Make it Official: Nothing says official like real invitations made out of paper that are sent through the U.S. postal system. I sat in my garage for an afternoon and spray painted a pink pig stencil announcement while getting high on the fumes. Then I mailed them to people. Official.

Make it a Potluck: There was so much amazing food! People brought pies, salads, snacks, etc. There was no end to the goodness, and no one had to spend the entirety of that beautiful sunny day slaving in the kitchen. Plus, Sam managed to swing a beer hookup and we had a couple kegs. Things were really falling into place.

Entertain Them: There was a lot going on. My parents went out and got a vintage ping pong table (so cool), we got the croquet sets out, badminton was in full force, and Sam brought his bocce set. My mother (you never know what she'll come up with) set up a raffle system as well. All guests put their name in the hat and anyone who won a lawn game got to put their name in the hat again. Besides the lawn games, there was the pasture to explore, tents to set up (an aerobic feat of its own), and general wandering throughout an idyllic pastoral setting. And then the eating. And the socializing. And the drinking. And the karaoke. Yes. There was karaoke. The raffle took place near the end of the evening and most people received things of semi-value. Except for me. I went with the item that required batteries. It was a Christmas edition of Big Mouth Billy Bass.
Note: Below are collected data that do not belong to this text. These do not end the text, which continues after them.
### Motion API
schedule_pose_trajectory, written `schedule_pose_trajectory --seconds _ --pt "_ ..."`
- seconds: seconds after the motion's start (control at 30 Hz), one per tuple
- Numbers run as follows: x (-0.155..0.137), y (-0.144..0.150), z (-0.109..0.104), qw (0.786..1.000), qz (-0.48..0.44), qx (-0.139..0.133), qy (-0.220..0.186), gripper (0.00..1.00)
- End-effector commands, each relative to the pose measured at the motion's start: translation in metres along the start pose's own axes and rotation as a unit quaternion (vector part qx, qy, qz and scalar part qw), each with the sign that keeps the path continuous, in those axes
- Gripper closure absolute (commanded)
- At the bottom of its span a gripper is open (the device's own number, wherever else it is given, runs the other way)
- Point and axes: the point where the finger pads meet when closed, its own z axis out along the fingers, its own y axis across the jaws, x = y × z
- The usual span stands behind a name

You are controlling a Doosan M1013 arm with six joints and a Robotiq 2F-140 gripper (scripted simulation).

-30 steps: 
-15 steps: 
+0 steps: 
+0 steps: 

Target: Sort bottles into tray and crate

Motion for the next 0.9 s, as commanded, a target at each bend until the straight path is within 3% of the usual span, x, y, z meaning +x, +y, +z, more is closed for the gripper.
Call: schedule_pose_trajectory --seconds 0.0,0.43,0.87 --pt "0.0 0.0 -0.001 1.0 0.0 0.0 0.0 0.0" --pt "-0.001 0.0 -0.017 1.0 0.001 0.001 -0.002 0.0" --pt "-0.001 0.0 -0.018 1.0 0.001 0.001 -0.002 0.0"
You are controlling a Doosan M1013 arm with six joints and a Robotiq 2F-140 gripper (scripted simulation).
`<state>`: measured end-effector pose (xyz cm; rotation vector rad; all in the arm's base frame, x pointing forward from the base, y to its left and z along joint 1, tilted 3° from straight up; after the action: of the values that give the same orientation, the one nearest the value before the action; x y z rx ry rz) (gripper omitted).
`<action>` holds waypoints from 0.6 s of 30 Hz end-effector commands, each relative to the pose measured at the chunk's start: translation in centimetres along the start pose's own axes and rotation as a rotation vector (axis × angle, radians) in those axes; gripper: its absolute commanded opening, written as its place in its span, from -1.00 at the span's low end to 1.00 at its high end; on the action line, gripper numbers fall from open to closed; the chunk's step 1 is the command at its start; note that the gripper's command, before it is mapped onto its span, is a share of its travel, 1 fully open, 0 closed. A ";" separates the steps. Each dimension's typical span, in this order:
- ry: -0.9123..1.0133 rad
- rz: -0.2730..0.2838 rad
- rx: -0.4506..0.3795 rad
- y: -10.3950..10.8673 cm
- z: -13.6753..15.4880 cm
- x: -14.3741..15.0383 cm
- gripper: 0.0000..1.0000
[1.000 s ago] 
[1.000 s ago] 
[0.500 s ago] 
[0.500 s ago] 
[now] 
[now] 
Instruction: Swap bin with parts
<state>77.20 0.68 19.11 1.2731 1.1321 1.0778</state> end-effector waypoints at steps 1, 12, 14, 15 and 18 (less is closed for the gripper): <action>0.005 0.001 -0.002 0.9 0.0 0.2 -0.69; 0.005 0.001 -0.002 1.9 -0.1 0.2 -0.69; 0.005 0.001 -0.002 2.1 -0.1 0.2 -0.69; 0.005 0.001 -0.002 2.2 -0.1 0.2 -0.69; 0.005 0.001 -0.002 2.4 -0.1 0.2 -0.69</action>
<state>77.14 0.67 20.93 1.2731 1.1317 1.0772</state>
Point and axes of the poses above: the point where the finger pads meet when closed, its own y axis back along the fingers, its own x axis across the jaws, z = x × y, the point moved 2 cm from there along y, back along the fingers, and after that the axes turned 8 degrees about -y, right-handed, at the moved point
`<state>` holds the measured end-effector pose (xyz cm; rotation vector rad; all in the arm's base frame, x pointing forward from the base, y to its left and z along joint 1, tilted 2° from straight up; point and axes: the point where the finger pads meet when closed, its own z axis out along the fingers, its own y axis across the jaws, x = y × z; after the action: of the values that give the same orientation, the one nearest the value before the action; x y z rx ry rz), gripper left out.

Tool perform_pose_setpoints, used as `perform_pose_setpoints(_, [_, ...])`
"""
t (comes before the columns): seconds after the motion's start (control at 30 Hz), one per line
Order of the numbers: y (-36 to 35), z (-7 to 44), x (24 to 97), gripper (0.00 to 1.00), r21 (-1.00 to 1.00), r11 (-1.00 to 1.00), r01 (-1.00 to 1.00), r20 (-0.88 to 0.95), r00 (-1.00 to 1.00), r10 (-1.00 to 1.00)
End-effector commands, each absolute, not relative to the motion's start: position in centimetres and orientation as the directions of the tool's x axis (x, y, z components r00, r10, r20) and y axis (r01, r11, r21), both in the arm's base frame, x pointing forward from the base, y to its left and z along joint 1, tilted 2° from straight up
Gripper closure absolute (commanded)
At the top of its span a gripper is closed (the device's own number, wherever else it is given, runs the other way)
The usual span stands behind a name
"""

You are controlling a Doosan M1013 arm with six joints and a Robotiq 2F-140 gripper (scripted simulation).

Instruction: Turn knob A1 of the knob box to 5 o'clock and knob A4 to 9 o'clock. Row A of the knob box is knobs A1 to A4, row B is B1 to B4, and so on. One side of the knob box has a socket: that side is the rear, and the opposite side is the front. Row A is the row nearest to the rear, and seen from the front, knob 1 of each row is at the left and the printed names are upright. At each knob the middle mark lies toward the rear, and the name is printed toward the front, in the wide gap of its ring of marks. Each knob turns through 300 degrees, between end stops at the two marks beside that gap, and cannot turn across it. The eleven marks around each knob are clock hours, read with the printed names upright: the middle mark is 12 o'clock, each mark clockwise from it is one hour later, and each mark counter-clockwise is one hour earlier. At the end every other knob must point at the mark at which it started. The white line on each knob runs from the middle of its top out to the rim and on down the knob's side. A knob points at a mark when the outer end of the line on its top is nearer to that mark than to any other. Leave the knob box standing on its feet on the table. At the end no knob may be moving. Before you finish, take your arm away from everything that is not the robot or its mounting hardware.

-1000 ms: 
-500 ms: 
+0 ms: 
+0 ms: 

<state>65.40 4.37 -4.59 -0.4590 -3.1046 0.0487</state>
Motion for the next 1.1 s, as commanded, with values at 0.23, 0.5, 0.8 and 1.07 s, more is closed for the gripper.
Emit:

Sing Something: So, Huy brought out the karaoke system and we all started going off on that. My dad had poo-pooed the whole thing (oh bah, karaoke) but shockingly enough, he and his friend brought the house down with their rendition of Whiskey Bar by the Doors, complete with synchronized dancing. We ended the night with a cathartic Bohemian Rhapsody frenzy, with everyone present standing in a huge huddle and screaming along.

Don't Fall in the Fire: I was a little worried someone would break something navigating the steep hill down to the fire pit, or even fall into the fire, but no one did, and we sat around the fire and told stories and whatever else you do around a campfire late at night.

Save Some Beer for Cleanup: As long as there's some beer left in the keg, there will be some people willing to stay around the next morning to cleanup and breakdown camp.

Basically, this was a magical event and it went off without a hitch. I hope everyone who attended will come again, as my dad has already planned his karaoke song for next time. I also hope it happens again because I did a really bad job of taking photos. So many photo opportunities, so few taken.










From top: (1) Balloons make it better, (2-4) Carl took like five pictures of us, just sitting there, (5) Sam wearing my french hat, (6) Colleen and Jocelyn in the old arena, (7) Captain Carl in the sunset, (8) Pancake breakfast, (9) Most Haggard Award.